Computational predictors fail to identify amino acid substitution effects at rheostat positions

Abstract

Many computational approaches exist for predicting the effects of amino acid substitutions. Here, we considered whether the protein sequence position class - rheostat or toggle - affects these predictions. The classes are defined as follows: experimentally evaluated effects of amino acid substitutions at toggle positions are binary, while rheostat positions show progressive changes. For substitutions in the LacI protein, all evaluated methods failed two key expectations: toggle neutrals were incorrectly predicted as more non-neutral than rheostat non-neutrals, while toggle and rheostat neutrals were incorrectly predicted to be different. However, toggle non-neutrals were distinct from rheostat neutrals. Since many toggle positions are conserved, and most rheostats are not, predictors appear to annotate position conservation better than mutational effect. This finding can explain the well-known observation that predictors assign disproportionate weight to conservation, as well as the field's inability to improve predictor performance. Thus, building reliable predictors requires distinguishing between rheostat and toggle positions.
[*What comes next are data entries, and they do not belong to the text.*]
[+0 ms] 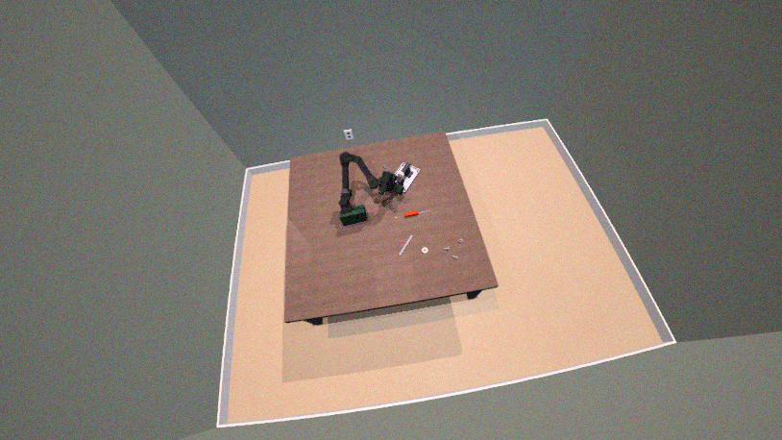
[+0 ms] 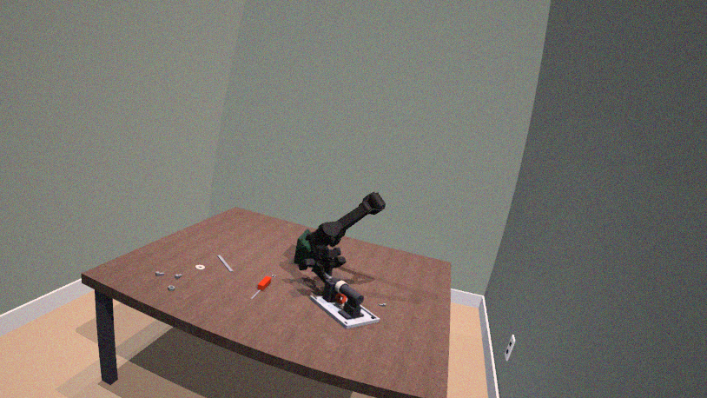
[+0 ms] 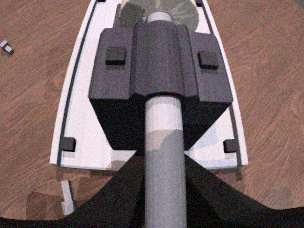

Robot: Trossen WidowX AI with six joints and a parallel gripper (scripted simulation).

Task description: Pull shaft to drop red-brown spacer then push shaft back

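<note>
My gripper tip is now 50 mm to the right of the shaft, 40 mm short of it and 30 mm below it. Also, from my gripper tip: red-brown spacer (60 mm to the left, 40 mm ahead, 30 mm below); then orange-handled screwdriver (230 mm to the right, 100 mm ahead, 50 mm below).
</note>
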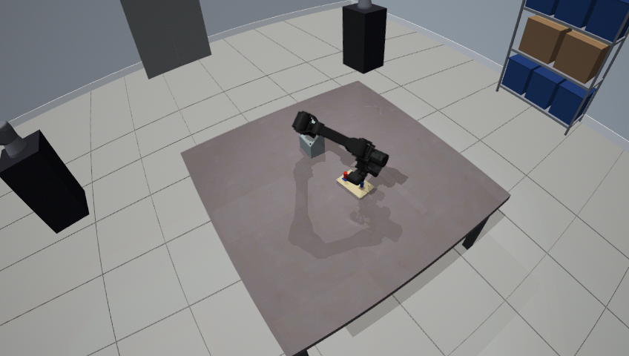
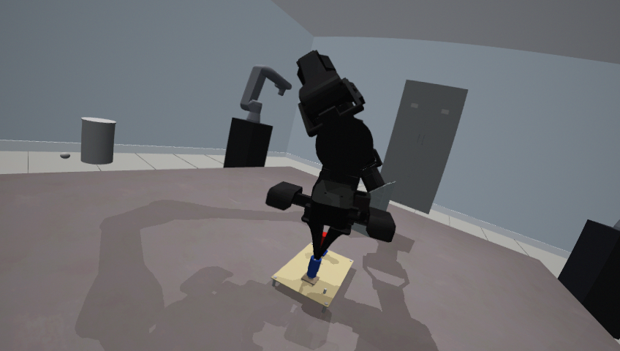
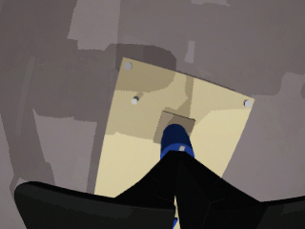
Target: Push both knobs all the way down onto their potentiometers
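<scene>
Now: gripper tip 10 mm above the blue knob. Round my gripper tip: red knob (90 mm behind, 20 mm to the right, 10 mm below).
</scene>
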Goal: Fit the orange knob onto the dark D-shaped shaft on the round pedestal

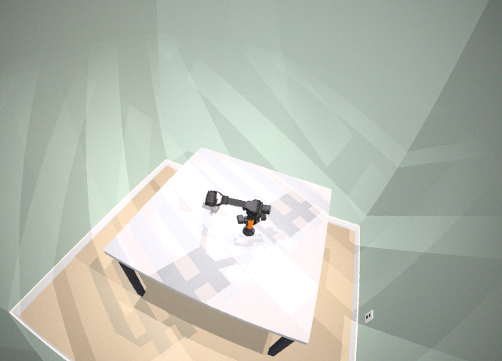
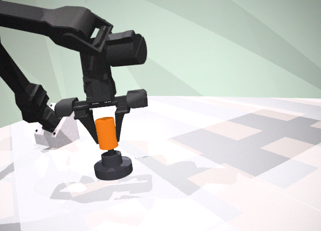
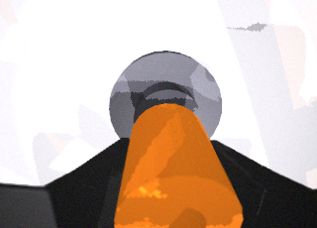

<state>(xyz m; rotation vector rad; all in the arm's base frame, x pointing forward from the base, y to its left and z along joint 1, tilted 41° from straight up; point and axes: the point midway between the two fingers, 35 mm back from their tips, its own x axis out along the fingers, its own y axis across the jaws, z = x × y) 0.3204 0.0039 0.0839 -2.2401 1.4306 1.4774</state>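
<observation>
The orange knob lies 2 cm above my gripper tip. Round my gripper tip: dark round pedestal: 4 cm below.
</observation>
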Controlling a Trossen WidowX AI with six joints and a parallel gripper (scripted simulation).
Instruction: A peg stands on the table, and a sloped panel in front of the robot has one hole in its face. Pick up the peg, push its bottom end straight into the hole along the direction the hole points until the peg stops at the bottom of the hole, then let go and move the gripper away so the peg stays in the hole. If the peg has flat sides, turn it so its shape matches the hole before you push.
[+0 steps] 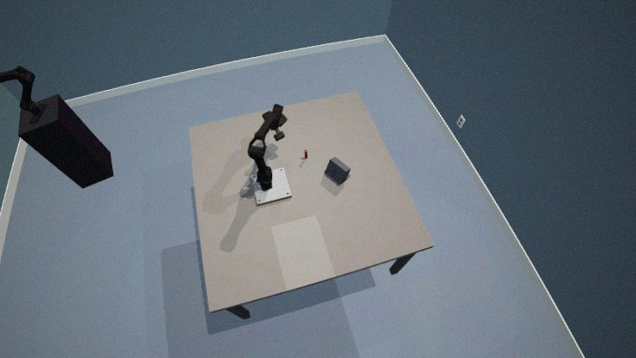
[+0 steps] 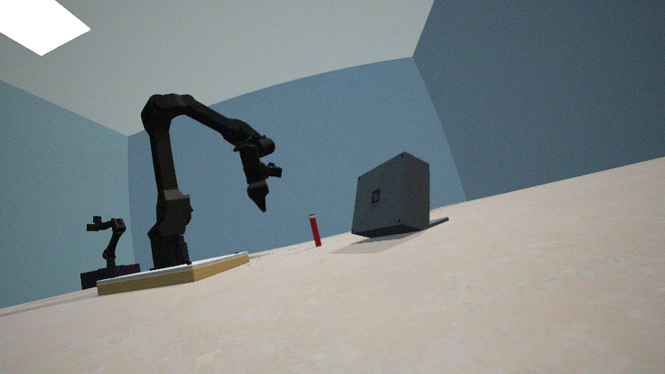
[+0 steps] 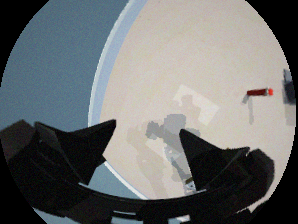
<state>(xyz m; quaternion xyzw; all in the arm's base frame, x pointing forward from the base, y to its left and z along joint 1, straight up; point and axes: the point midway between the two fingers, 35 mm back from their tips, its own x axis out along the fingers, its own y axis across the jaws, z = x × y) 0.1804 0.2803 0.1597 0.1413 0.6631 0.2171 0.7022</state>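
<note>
The red peg is 20 cm to the right of my gripper tip, 14 cm ahead of it and 10 cm below it. Also, from my gripper tip: sloped panel: 42 cm to the right, 26 cm ahead, 10 cm below.
</note>
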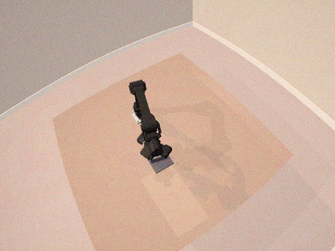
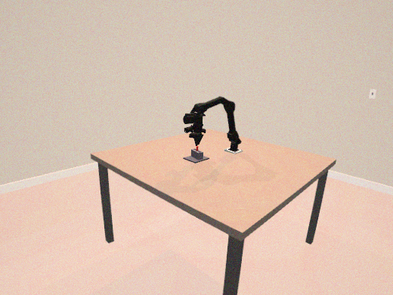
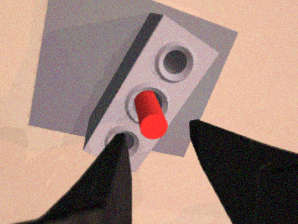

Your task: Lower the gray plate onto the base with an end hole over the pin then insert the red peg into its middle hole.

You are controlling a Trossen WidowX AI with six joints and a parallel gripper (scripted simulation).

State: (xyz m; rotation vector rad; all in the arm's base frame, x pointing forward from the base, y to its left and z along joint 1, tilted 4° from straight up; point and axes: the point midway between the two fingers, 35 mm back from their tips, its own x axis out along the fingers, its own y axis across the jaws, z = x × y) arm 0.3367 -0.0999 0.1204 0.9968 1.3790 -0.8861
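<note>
Right now the red peg is 50 mm below my gripper tip. Also, from my gripper tip: gray plate 50 mm below; then gray base 90 mm below, 10 mm to the left, 10 mm ahead.
</note>
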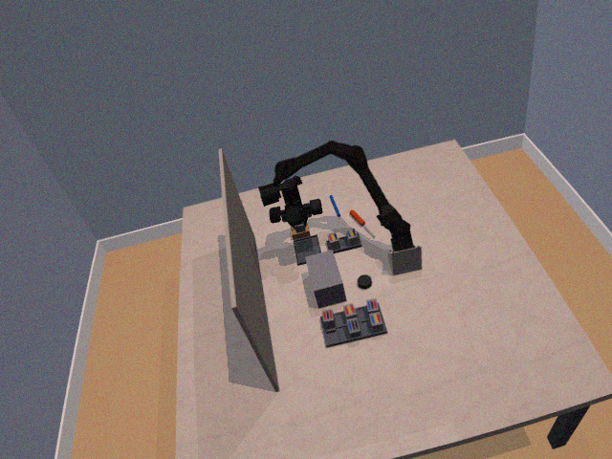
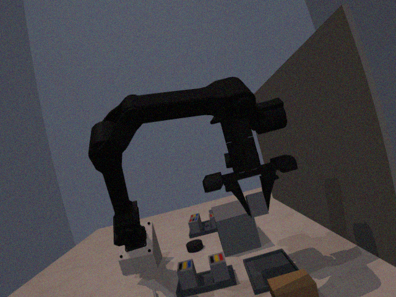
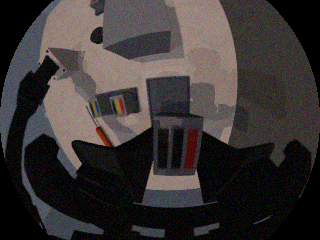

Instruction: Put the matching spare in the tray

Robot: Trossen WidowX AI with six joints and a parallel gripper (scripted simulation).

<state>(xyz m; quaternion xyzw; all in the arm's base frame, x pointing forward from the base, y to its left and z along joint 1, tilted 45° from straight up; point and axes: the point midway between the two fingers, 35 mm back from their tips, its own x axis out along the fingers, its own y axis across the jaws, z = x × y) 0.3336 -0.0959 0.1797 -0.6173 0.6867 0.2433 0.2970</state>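
The dark tray is 130 mm below my gripper tip. Round my gripper tip: grey spare (30 mm above); rack (140 mm behind, 120 mm below, 20 mm to the left); brown box (110 mm below, 100 mm to the right, 10 mm ahead).
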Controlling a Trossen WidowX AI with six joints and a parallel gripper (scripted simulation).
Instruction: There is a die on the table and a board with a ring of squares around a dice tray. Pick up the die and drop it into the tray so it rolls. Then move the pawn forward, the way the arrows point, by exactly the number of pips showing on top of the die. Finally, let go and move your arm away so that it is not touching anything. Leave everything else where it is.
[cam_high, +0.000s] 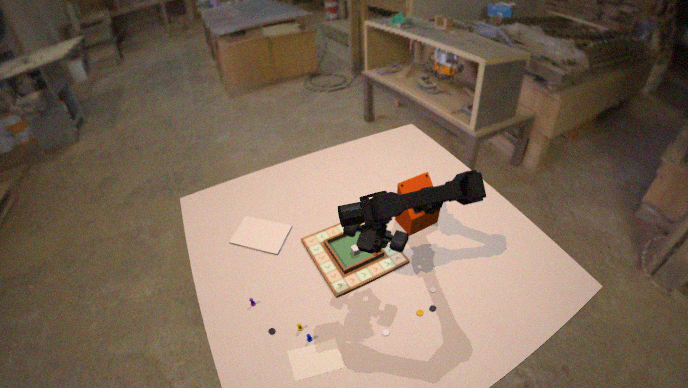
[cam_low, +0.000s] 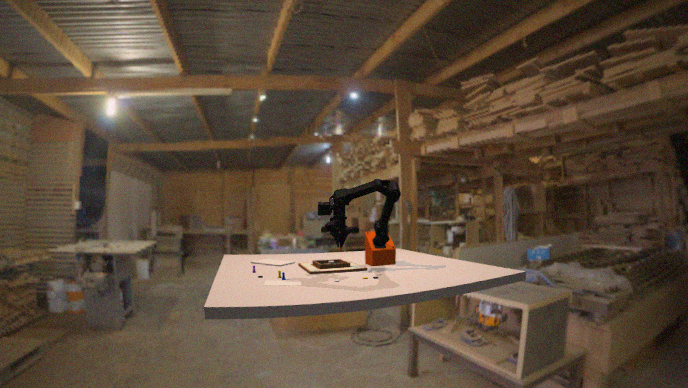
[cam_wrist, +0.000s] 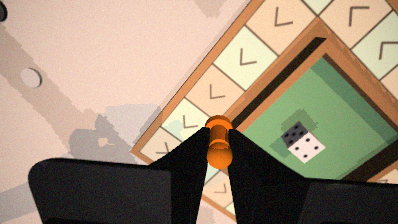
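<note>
Now: gripper tip 10 cm to the left of the white die, 9 cm above it and 2 cm short of it. Round my gripper tip: yellow pawn (30 cm ahead, 10 cm below, 8 cm to the left); then orange pawn (1 cm above); then green dice tray (12 cm to the right, 11 cm below, 2 cm ahead).
</note>
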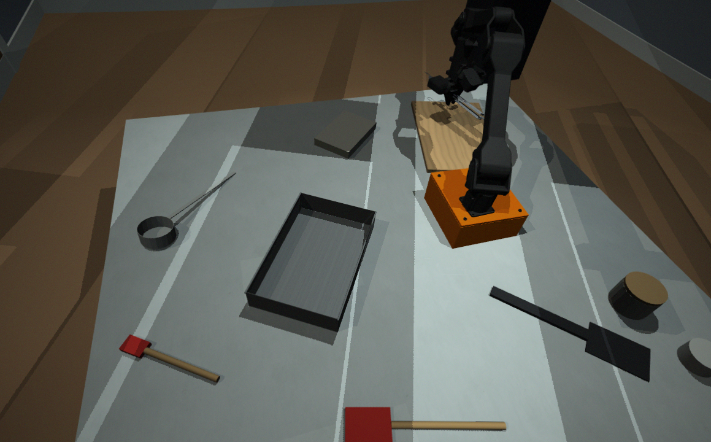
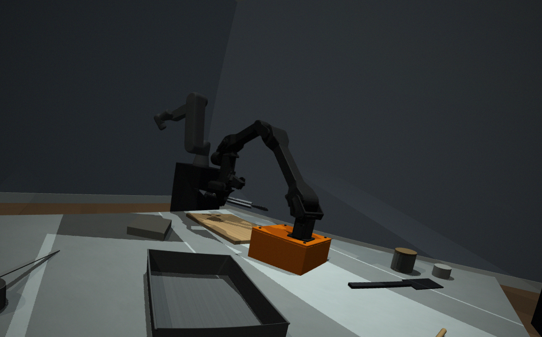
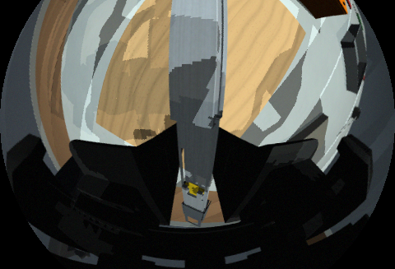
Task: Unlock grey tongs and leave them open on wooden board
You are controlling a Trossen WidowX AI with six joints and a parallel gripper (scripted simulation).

Figure 1. Experimental differentiation of toggle and rheostat positions.

The left panel shows an example of a toggle position (tyrosine in position 47): Relative to wild-type (value normalized to 1), most substitutions at LacI position 47 abolish transcription repression of the reporter-gene. The right panel shows an example of a rheostat position (valine in position 52): Variants at this position in LacI exhibit a wide range of repression levels relative to wild-type (value normalized to 1). Data for position 52 (right panel) are adapted from11; the dark gray bar shows the ratio of no-repression (full expression of the reporter gene) to repression by wild-type LacI. Data for position 47 (left panel) were adapted from. Briefly, the earlier study categorized these semi-quantitative data relative to the activity of un-repressed reporter gene (i.e., in the absence of repressor protein). For this figure, we translated the semi-quantitative ranges to the quantitative scale using the “none” value on the right panel.

Figure 2. Locations of toggle and rheostat position sets on the structure of the LacI homodimer bound to DNA (PDB 1EFA; visualized with PyMOL).

On one monomer, positions are colored by the sets described in the text. Note that smaller sets are included in the larger sets. For example, toggle_12 positions are also part of toggle_50. Chain B (identical to Chain A) is shown in the background at 50% transparency. DNA is shown as a double helix at the top of the figure.

Figure 3. Variant-effect predictors vary in features and development data used.

The 16 publicly available variant-effect prediction algorithms can be broadly grouped by use of (i) basic biological principles and evolutionary information, (ii) pattern recognition techniques and machine learning, and (iii) meta/ensemble predictors.

Figure 4. Distributions of variant scores from continuous prediction methods differ between rheostat and toggle positions (stringent set).

Panel (a) shows the distributions expected from an ideal variant-effect predictor, while panel (b) shows the distributions determined for neutral and non-neutral variants at both rheostat and toggle positions in the stringent set. These four predictors were selected on the basis of top performance in differentiating rheostat non-neutrals from rheostat neutrals. Results for all other predictors are in Supplementary Fig. 1. The violin plot is an augmented box plot where the width at any given Y-axis value indicates the probability density of the data (median, white circles; interquartile range, box outline). The p-values in the legend are from a Kolmogorov-Smirnov (KS) test, indicating whether a method can significantly distinguish between the two distributions pointed to by the respective arrows. Results from the complete and extended sets are in Supplementary Figs 2 and 3.

Figure 5. Correlation between experimentally measured fold-changes and predicted variant-effect scores.

Panels (a) SNAP2; (b) PROVEAN; (c) MutPred2; (d) PolyPhen-2 show the relationship of the computationally and experimentally derived scores. For each variant at all rheostat positions, fold-change in repression relative to wild-type LacI is shown on log scale (Y axis), whereas predicted scores are normalized to the linear range [0, 1] (X axis). The blue area depicts the scores expected for neutral variants (fold-change between 0.5 and 2.0); the green area depicts scores expected for non-neutral variants. The Pearson product-moment correlation coefficient (Pearson’s r) is given for the rheostat_9 set. Results from other predictors are in Supplementary Fig. 4.